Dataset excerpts
=====
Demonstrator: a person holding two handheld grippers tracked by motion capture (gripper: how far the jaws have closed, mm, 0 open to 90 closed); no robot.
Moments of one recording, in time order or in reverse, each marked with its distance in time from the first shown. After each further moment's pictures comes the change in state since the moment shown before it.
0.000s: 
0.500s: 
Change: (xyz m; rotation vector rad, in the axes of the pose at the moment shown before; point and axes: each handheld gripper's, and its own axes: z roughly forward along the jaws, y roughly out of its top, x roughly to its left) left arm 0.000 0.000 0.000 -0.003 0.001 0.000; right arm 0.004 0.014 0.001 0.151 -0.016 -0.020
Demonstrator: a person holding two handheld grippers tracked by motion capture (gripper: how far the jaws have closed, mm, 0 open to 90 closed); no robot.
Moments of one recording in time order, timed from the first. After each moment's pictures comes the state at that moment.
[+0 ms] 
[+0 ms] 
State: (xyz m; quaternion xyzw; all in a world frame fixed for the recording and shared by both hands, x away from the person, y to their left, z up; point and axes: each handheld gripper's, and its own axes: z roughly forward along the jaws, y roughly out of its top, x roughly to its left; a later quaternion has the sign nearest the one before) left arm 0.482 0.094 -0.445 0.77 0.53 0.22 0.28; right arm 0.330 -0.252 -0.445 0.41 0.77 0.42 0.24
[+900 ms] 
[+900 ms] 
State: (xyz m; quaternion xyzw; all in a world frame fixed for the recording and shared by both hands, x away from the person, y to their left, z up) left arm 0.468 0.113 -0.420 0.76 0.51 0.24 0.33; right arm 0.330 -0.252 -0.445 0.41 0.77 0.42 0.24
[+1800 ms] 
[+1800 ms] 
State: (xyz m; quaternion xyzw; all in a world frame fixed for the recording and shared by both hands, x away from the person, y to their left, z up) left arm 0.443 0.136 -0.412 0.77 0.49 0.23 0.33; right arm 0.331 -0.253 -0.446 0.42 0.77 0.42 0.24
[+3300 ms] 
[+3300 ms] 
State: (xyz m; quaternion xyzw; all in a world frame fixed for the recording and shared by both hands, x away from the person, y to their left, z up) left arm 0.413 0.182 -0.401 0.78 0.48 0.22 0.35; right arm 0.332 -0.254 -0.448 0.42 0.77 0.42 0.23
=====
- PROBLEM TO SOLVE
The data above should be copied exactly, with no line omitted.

- ANSWER BOX
Demonstrator: a person holding two handheld grippers tracked by motion capture (gripper: how far the jaws have closed, mm, 0 open to 90 closed); no robot.
Moments of one recording, in time order or in reverse, each marked with its distance in time from the first shown. After each further moment's pictures comes the change in state since the moment shown before it.
0.000s: 
0.500s: 
Change: (xyz m; rotation vector rad, in the axes of the pose at the moment shown before; point and axes: each handheld gripper's, and its own axes: z roughly forward along the jaws, y roughly out of its top, x roughly to its left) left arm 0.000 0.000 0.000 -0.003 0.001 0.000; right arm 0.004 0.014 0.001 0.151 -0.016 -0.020
Demonstrator: a person holding two handheld grippers tracked by motion capture (gripper: how far the jaws have closed, mm, 0 open to 90 closed); no robot.
Moments of one recording in time order, timed from the first. After each moment's pictures comes the state at that moment.
[+0 ms] 
[+0 ms] 
State: (xyz m; quaternion xyzw; all in a world frame fixed for the recording and shared by both hands, x away from the person, y to their left, z up; point and axes: each handheld gripper's, and its own axes: z roughly forward along the jaws, y roughly out of its top, x roughly to its left; a later quaternion has the sign nearest the one before) left arm 0.482 0.094 -0.445 0.77 0.53 0.22 0.28; right arm 0.330 -0.252 -0.445 0.41 0.77 0.42 0.24
[+900 ms] 
[+900 ms] 
State: (xyz m; quaternion xyzw; all in a world frame fixed for the recording and shared by both hands, x away from the person, y to their left, z up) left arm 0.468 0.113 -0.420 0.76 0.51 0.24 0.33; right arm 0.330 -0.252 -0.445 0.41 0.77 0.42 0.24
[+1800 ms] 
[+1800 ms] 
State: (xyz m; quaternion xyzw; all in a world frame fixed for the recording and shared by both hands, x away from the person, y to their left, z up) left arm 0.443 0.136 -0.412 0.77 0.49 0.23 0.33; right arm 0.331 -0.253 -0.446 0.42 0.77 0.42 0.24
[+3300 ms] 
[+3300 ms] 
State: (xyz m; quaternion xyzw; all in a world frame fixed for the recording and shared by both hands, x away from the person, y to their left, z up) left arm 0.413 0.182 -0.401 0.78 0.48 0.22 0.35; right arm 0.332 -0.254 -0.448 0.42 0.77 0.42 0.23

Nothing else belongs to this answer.